About Me

Who am I?

 

I am an emerging Chinese-American writer living in the Washington D.C. area. I write a monthly column as well as poems, essays, short stories, and original Chinese tall tales. My full-length historical memoir, Once Our Lives, is my most treasured work. Born in Shanghai and brought up during the turbulence of the Cultural Revolution, I am most interested in finding the universal in the human experience while celebrating the unique flavors of Eastern and Western life.

How did I begin writing?

 

I learned early in life about the power of words. Born in a Shanghai shantytown on the eve of the Cultural Revolution, I saw my honest father and others around him imprisoned, tortured, and even executed for the crime of using the wrong words. Shunned as political pariahs by family, neighbors, and friends, my family and I sustained ourselves with stories of adventure and past glory. Later, with the help of a borrowed radio, an eccentric British teacher, and a lucky assignment as a library assistant, I discovered and fell in love with Western literature, committing to memory the strange but beautiful sounds of Keats, Wordsworth, and Lincoln.

But it was in bed late at night, after scouring local parks for enough firewood to cook my family’s meal of rice, that I and my three young sisters heard the dramatic stories that now make up my treasured memoir. The four of us would listen to our mother, an aspiring actress in the early days of Asian cinema, recount colorful tales of pirates, prophesies, fortunes won and lost, babies sold in opium dens, glorious lives and gruesome deaths. Based on actual experiences and family lore from Post-Imperial to Post-Revolutionary times, these stories represent a wealth of colorful but lost Chinese history.

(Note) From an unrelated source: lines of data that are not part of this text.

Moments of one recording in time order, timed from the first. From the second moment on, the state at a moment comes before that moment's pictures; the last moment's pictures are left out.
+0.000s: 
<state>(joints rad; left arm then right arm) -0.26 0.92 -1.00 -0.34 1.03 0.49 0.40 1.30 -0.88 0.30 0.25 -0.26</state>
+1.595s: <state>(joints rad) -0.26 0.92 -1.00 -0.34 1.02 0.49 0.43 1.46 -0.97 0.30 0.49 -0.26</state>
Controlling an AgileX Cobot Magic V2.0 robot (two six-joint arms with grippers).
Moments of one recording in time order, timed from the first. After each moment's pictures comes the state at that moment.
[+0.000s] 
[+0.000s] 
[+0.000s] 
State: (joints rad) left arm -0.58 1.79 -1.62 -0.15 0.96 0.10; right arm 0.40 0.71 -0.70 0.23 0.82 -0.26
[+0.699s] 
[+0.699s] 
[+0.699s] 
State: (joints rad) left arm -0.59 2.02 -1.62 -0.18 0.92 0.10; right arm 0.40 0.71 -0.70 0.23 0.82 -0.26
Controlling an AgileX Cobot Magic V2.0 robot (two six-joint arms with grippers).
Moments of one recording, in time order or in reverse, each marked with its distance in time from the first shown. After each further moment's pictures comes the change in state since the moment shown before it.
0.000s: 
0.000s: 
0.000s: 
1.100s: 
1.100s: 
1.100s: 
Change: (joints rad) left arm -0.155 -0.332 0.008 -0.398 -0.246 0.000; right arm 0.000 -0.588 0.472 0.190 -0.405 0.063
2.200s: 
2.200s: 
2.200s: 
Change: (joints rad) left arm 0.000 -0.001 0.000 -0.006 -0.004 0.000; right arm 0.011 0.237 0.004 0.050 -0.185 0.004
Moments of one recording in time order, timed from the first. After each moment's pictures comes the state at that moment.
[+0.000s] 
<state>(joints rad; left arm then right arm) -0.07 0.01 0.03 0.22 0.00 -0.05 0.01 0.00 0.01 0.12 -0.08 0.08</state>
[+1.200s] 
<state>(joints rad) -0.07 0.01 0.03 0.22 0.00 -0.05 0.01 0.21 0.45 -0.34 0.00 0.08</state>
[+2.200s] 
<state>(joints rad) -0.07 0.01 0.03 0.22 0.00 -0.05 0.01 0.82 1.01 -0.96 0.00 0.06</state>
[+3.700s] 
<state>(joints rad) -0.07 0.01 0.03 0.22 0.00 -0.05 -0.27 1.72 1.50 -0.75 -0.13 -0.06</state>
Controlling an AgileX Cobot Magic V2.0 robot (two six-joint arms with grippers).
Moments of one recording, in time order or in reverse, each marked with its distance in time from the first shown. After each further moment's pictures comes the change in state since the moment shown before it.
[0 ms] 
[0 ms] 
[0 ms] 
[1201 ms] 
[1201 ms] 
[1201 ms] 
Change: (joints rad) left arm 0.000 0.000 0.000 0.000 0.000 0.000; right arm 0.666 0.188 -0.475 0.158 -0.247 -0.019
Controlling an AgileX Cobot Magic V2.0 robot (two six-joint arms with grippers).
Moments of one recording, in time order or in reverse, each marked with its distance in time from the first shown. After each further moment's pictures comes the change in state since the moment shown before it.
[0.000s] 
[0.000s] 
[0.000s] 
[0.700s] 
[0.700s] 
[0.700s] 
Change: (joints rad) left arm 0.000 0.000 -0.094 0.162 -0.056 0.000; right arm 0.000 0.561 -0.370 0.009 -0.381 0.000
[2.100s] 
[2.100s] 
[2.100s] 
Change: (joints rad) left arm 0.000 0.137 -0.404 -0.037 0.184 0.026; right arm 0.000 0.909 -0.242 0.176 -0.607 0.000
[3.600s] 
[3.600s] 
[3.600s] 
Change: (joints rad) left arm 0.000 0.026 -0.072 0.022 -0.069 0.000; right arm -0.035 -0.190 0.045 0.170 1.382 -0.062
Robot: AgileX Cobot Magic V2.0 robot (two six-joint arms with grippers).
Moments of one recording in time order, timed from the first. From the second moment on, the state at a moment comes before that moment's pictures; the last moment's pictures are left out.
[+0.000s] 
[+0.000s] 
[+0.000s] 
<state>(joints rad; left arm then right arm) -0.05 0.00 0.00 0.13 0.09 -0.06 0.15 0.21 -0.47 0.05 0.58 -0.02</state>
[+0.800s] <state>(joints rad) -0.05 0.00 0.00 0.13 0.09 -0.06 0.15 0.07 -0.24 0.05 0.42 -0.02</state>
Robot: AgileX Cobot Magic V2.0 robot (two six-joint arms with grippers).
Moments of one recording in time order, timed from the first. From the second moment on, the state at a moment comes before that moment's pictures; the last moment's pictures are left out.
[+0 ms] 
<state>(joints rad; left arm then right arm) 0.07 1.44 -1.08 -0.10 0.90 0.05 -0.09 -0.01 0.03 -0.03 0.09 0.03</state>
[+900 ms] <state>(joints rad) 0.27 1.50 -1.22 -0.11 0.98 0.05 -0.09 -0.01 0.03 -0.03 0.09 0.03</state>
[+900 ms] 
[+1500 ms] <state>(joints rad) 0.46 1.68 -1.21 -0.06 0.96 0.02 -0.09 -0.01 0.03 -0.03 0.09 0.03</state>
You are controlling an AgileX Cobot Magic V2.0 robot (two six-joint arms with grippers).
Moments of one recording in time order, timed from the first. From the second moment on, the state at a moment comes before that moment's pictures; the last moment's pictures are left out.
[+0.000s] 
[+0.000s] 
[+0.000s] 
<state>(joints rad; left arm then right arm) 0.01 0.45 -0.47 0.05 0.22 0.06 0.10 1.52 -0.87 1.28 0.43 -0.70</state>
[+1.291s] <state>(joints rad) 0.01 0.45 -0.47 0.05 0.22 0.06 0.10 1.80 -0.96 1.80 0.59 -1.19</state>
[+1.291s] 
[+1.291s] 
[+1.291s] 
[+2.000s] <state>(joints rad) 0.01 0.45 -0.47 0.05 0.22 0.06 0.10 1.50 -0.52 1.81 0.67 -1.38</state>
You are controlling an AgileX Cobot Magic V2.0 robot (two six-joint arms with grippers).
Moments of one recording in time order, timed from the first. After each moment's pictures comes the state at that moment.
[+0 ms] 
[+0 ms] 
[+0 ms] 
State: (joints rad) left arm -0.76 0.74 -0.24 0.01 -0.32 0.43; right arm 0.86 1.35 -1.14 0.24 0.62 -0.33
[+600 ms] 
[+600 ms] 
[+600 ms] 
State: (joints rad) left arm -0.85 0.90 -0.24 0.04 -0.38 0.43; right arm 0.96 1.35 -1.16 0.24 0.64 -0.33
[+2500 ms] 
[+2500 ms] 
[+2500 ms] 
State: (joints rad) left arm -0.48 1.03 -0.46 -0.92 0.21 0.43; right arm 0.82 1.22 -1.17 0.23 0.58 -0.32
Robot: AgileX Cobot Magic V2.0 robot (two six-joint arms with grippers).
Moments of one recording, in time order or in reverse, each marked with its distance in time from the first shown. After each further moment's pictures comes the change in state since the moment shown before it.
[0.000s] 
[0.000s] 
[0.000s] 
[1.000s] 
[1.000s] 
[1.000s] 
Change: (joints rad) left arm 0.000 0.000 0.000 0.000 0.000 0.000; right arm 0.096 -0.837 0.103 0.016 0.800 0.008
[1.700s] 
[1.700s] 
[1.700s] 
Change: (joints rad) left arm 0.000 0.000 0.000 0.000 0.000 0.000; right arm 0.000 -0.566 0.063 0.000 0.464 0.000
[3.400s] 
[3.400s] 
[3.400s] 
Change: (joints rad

My love of words and study of language proved valuable when China reinstituted its famed National Examinations for the first time since the Imperial Era, winning admission to the famed Shanghai Institute of Foreign Languages, and graduating with a bachelor’s degree in English and 19th Century English Literature. Because of my command of English, I was assigned by the government to conduct national tours for foreign VIPs, writers, movie stars, and wealthy tourists. Through these contacts I was able to gain the intervention of a powerful U.S. senator (and later Presidential candidate), and was granted a visa for study abroad. I arrived in America with two suitcases and not much more. After winning several scholarships as the first foreign student in one of the nation’s leading university communications departments, I graduated with my master’s degree and a profound love for my new adoptive country.

I worked as an international communications specialist providing translations and writing advertising for Gallup, The Wall Street Journal, and the Getty Center. For more than 15 years now, I have also been a columnist for the Los Angeles area’s Santa Monica Star Newspaper. My passion for literature is deeply ingrained in the entirety of my life’s journey, and I take deep pleasure in every new piece that I create.

What other writers inspire my work most?

 

Shakespeare, Edgar Allan Poe, Louisa May Alcott, Keats, and Wordsworth, to name a few! As an English Literature major, I have an enormous love for the classics, and I feel that this love colors my own writing style. Among modern authors, I draw much inspiration from Amy Tan, Frank McCourt, Gish Jen, Lisa See, Maxine Hong Kingston, and Helen Zia.